VPC deployment, scoped per pilot — 2–3 weeks per enterprise customer.

Honest framing: scoped per pilot, not deferred.

The on-prem-adjacent path that ships in 2–3 weeks is a VPC deployment of the ModelBrew backend — the same FastAPI app you call today, packaged as a Docker stack, with Postgres swapped in for SQLite, Stripe replaced with a license-key check, and the training queue routed to either your own Modal account or our shared cloud (your call, per your security review). Customer data lives in the customer's Postgres; inference traffic stays inside the VPC.

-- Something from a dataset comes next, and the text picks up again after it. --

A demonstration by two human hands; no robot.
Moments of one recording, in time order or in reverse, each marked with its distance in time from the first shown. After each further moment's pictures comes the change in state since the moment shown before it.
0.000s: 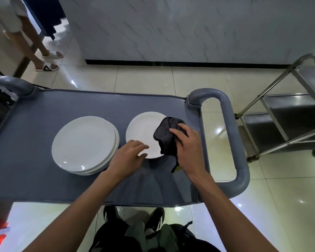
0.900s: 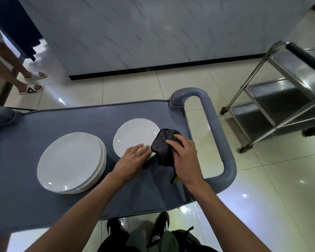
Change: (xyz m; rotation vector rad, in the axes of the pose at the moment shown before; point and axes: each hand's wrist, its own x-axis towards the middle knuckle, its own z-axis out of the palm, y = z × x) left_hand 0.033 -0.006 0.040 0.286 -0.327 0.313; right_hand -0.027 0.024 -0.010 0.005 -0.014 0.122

We are not pretending this is shipped today. We are saying: the code is portable. The build is execution time, not architecture work. Concretely, here is the engineering decomposition for one senior engineer doing one pilot:

  • Days 1–2: Dockerfile + docker-compose for backend + Postgres + Caddy/nginx.
  • Days 3–5: SQLite→Postgres swap (the queries are mostly portable; a handful of WITHOUT ROWID-style and Turso-specific call sites need rewriting).
  • Days 6–8: Replace Stripe webhook + add_credits paths with a license-key gate; keep _billing_log for audit, drop the customer-facing wallet UI.
  • Days 9–11: Modal-account routing — either pin training to the customer's own Modal token (env var) or keep training on our shared cloud (their choice, written into the pilot SOW).
  • Days 12–14: Smoke test inside the customer VPC; sign-off; hand over runbook and rotate the license key.

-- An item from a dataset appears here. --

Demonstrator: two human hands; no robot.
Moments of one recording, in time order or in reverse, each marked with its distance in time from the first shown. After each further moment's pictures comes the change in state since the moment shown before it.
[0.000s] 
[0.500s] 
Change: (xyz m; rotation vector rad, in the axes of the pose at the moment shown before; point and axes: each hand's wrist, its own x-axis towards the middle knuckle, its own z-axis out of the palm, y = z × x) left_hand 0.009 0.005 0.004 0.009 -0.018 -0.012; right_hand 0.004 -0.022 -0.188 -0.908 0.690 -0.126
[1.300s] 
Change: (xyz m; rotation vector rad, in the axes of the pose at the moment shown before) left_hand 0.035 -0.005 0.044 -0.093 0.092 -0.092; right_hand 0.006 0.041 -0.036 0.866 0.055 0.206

That is a real 2–3 week clock for one focused engineer. We will quote against this decomposition, with milestones and a fixed price per pilot.

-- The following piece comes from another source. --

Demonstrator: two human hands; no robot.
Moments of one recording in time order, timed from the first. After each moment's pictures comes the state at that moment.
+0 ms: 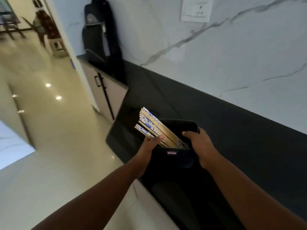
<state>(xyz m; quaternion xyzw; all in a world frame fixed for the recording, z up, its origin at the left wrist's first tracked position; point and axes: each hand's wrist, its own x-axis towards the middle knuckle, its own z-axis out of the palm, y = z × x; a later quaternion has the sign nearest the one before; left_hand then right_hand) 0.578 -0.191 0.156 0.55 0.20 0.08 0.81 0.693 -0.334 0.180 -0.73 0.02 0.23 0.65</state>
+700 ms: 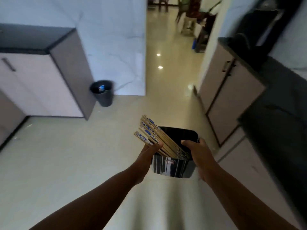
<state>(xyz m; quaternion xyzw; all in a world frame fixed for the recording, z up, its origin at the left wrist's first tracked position) 0.128 -0.160 0.119 0.48 0.43 0.32 0.70 0.304 -0.189 0.152 -0.69 -0.26 0.46 0.49</state>
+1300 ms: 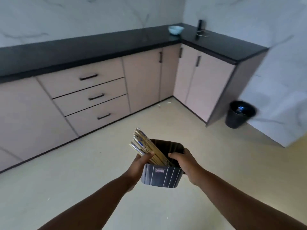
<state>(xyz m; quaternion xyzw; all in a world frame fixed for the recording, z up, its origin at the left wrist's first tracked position) -0.313 -0.316 0.096 0.19 0.66 0.56 0.47 -0.194 -0.165 0.090 -0.48 -0.58 0.65 0.08</state>
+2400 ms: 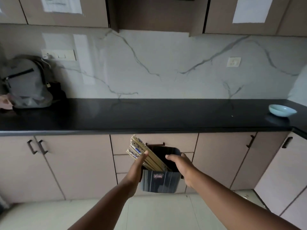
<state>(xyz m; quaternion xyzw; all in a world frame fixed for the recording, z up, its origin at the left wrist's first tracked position) -0.759 -0.252 0.191 0.09 0.67 0.71 0.20 -0.739 -0.067 0.205 -0.24 -0.73 0.64 -0.02</state>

If you have a near-term enterprise need, we want to hear about it. Concretely:

  • Need VPC deployment in 2–3 weeks — this is the path above. We will sign a pilot SOW with explicit scope, milestones, and price.
  • Want BYO-Modal-account training only — the smaller engagement; we route your training queue to your Modal token without the full VPC backend ship.
  • Want to evaluate Hybrid Export first — that is exactly what it is for. Train on our cloud, download the adapter, run inference inside your own VPC. Most enterprise data-handling concerns at the inference boundary are satisfiable today with Hybrid Export plus a no-train pledge.

Enterprise contact

Email modelbrewai@gmail.com with your target deployment model (cloud / hybrid / VPC pilot / dedicated Modal), expected volume, and any compliance requirements (SOC 2, HIPAA, FedRAMP, ITAR, etc.). We will respond within 5 business days with a realistic scope, timeline, and price — or a clear "this is not a fit yet."

Honest line in the sand.

The VPC pilot above is a real 2–3 week ship. These adjacent things are not in that window and we will not pretend they are:

  • Fully air-gapped install. The judge LLM in our cleaner pipeline calls Gemini. A truly air-gapped install needs a local-only judge model swap, which is a separate engagement (and probably a different cleaner architecture).
  • SOC 2 Type II certification. Type II is a 6–12 month observation window with a third-party auditor. It is funded and started after the first enterprise contract, not on spec.
  • HIPAA BAA. The BAA process and PHI-isolation engineering are funded by the first enterprise healthcare contract; that customer becomes the design partner for the BAA.
  • Multi-region or HA replication. The VPC pilot ships single-region, single-Postgres. Active/standby and cross-region replication are a separate phase.
  • FedRAMP / IL5 / classified networks. Different compliance regime entirely. Email us if this is your need; we will be honest about what we can and cannot do today.

Everything in the "Available now" and "VPC pilot · 2–3 weeks" cards above — managed cloud training, OpenAI-compatible inference endpoint, adapter ZIP download via /download/{run_id}, README export, the security retention schedule, the no-train pledge, and the per-pilot VPC engineering decomposition — is in the codebase today (or honest engineering time, not architecture work). Cited on the security page. Verify each one against the live API.